Just how could Spain have helped NYC in the 102 minutes from the first plane hitting and the second tower falling? Even a Concorde couldn’t have gotten your aid there in time.

Not in those, but we were trying to send firemen and search dogs within less than 24 hours and they were rejected.

If a single life more could have been saved, shouldn’t it have been?

They wouldn’t have made any difference.

The US is a pretty big country. Rescue teams from all over the nation were there. Not that they found many people and the site was crawling with workers. They were sending people from NYC who wanted to help home because they had to get them out of the way.

I’m sure Walloon will be here soon to point out the time the last survivor was pulled from the site but additonal teams would not have helped.
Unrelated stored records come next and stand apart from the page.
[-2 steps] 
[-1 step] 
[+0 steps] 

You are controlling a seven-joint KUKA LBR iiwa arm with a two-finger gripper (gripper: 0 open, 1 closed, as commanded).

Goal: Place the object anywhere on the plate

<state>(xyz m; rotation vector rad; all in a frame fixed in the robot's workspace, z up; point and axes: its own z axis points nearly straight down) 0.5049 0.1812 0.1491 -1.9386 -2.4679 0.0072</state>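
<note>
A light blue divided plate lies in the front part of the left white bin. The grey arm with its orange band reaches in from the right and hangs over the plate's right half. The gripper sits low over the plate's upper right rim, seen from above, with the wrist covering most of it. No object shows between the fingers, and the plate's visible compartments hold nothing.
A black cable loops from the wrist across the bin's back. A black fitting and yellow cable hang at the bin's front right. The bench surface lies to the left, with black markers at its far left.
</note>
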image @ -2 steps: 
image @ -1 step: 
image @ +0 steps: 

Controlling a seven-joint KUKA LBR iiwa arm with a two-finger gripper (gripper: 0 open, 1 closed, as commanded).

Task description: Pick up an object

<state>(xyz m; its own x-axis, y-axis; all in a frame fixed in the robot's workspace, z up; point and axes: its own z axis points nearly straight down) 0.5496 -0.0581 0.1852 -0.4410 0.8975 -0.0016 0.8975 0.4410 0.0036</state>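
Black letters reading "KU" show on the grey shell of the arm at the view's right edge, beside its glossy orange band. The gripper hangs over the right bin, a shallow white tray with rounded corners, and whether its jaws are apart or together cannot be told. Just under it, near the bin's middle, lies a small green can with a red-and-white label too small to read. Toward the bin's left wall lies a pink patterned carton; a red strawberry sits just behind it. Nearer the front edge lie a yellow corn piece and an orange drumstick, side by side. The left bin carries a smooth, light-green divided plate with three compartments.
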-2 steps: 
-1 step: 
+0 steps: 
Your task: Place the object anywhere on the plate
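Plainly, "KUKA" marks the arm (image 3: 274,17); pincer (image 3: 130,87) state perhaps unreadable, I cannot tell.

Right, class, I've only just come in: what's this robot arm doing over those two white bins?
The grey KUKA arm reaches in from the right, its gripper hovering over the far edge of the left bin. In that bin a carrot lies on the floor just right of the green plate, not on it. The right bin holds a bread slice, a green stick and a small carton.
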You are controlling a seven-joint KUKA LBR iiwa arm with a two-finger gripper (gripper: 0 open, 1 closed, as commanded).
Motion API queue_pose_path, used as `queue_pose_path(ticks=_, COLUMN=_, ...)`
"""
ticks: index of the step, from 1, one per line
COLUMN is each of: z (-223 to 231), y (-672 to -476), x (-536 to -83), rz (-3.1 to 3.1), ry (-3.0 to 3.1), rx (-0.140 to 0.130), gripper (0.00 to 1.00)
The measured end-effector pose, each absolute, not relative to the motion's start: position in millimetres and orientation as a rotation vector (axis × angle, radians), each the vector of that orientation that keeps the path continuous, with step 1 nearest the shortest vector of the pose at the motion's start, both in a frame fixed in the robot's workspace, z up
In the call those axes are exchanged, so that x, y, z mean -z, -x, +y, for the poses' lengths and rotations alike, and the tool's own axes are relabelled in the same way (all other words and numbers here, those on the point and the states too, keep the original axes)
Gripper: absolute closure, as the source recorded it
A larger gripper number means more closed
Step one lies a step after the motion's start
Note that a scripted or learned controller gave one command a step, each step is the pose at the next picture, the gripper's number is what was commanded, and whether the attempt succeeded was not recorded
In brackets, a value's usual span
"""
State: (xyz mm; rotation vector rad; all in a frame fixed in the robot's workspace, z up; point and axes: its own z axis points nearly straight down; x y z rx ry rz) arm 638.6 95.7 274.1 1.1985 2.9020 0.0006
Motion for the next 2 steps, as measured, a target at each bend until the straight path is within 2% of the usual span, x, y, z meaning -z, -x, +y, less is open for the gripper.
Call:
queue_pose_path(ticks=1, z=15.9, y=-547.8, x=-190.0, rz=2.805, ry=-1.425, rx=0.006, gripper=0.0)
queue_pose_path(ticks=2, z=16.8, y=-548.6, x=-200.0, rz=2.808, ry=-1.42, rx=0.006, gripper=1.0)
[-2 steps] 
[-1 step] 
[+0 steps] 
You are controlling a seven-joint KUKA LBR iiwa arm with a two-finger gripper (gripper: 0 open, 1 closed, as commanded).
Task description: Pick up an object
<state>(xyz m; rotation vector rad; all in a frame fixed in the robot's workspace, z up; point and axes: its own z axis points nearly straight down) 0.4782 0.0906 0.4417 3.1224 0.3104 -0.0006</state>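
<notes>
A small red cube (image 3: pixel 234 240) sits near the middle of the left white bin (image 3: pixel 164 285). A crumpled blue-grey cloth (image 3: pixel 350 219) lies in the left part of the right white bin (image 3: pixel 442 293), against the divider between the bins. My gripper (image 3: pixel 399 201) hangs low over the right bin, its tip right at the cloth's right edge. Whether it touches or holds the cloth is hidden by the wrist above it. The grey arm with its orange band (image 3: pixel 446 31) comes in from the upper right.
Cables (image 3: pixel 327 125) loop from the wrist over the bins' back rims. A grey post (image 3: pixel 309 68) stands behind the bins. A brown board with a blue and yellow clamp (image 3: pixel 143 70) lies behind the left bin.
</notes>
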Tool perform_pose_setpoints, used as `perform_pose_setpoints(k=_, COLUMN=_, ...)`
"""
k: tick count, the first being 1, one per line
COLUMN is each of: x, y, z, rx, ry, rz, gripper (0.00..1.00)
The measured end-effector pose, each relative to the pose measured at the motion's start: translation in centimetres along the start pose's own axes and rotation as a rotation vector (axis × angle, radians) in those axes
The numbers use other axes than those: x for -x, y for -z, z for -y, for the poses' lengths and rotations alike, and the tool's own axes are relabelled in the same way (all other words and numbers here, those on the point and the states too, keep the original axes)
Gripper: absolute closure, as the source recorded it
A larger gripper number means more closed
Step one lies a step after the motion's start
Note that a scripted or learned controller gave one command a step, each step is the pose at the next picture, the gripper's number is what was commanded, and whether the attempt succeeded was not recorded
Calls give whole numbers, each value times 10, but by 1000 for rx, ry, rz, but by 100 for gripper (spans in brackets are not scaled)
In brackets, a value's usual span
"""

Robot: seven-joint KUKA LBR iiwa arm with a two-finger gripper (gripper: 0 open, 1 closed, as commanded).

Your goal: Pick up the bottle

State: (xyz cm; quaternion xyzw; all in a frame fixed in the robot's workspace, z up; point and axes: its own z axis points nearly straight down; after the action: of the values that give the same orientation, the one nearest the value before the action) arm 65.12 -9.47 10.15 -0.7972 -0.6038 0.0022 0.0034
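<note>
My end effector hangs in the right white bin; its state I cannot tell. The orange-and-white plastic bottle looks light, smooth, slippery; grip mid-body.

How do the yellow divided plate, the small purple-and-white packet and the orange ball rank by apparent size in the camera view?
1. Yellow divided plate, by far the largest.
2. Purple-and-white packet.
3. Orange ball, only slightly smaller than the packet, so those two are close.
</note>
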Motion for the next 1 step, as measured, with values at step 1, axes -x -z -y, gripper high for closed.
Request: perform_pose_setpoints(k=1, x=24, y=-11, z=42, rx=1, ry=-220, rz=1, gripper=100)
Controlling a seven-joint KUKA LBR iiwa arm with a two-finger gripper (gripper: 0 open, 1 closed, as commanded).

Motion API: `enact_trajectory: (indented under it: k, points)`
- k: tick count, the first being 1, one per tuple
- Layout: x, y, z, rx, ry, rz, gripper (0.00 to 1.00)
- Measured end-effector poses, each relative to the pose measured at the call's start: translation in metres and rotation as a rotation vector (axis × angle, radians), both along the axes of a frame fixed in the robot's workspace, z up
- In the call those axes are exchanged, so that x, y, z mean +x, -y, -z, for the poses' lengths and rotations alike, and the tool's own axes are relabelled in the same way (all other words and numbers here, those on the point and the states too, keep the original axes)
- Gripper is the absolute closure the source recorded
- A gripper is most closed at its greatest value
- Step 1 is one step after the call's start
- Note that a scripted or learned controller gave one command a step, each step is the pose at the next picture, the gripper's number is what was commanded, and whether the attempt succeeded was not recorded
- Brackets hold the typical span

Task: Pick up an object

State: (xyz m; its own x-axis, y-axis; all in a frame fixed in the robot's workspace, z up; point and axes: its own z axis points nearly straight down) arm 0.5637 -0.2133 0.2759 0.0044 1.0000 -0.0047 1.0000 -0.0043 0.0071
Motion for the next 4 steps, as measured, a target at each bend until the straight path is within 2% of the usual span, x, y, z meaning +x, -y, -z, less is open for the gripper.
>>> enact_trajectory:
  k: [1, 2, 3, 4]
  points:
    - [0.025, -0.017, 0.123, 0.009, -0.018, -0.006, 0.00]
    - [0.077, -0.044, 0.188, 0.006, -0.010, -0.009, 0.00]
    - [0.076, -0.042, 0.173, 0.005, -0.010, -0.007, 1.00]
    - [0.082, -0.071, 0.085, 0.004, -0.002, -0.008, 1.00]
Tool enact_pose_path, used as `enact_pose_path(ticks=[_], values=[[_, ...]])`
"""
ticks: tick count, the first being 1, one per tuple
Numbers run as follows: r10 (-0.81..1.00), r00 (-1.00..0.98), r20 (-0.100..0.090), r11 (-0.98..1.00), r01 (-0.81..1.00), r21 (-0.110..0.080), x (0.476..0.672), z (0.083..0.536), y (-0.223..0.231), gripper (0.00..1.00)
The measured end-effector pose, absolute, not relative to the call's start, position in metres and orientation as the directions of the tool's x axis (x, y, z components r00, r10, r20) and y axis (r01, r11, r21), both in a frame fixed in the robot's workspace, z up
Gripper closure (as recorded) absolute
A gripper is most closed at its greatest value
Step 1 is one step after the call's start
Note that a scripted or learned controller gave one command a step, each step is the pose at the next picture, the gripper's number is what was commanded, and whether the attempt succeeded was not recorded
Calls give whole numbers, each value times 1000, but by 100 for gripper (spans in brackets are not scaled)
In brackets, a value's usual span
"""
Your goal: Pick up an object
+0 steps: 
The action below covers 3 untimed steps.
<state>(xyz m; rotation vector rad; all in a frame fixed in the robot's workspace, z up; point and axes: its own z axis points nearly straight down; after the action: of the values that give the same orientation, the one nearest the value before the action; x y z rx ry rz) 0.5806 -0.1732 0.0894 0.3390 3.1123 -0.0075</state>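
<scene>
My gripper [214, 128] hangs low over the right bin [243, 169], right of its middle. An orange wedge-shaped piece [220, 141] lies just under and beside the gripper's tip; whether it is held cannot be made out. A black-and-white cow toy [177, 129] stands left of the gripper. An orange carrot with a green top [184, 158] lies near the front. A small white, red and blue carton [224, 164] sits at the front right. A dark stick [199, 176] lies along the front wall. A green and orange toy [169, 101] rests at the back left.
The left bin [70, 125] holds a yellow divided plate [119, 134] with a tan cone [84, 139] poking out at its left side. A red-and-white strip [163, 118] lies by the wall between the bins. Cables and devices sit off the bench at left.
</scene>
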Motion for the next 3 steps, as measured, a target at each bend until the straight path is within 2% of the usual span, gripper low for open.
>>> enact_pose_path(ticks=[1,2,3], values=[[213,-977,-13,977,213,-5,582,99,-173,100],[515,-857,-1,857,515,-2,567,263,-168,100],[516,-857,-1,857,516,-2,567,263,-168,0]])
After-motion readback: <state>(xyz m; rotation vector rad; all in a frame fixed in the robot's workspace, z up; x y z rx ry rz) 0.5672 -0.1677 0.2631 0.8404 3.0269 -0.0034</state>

This wasn’t an earthquake, or tidal wave, where teams can go and search for days and days over a wide area. Your taking offence at your firemen and rescue dogs being ‘refused’ is really misplaced.

I’m fairly ambivalent this morning. There are only 3 “anniversaries” that mean a lot to me - the day we got married and each of the days our sons were born.

But -
The absolute stillness that night, when there was not a plane in the sky, was eerie, yet oddly peaceful, and something I won’t soon forget. I’ve never before seen the sky so empty - even deep in the Rockies. A handful of evil people with box cutters cleared the skies… Amazing.
The shattering of that silence by 2 National Guard F-16’s was comforting. And then the silence returned and I wondered when the last time armed fighters patrolled Colorado airspace like that.

I still don’t think “they” are going to attack Arvada, so I’ve no fear for my family then or now, but we spent a lot of time that week playing with the kids (who were 2 and 5 at the time).

Looking around me today… (warning! political rant to follow)
I despise our politicians. Both sides sicken me and I have greater contempt only for those that would deliberately, and with malice aforethought, kill innocent people. The response to Sept 11 has hurt this country more than the attacks could have. We were so optimistic that first week…

See, that was not the reason we were given. We were told, not “we have resources, what we need is something else and we’ll let you know as soon as we figure it out.”

We were told our firemen could not fly in because they posed a security risk.

The reasons you guys give make sense. The one we were given, did not. Not any more than when the Russians refused help from certain countries in the Kursk incident because, well, they were from those countries. Or similar politik-vs-need incidents in Latin American quakes.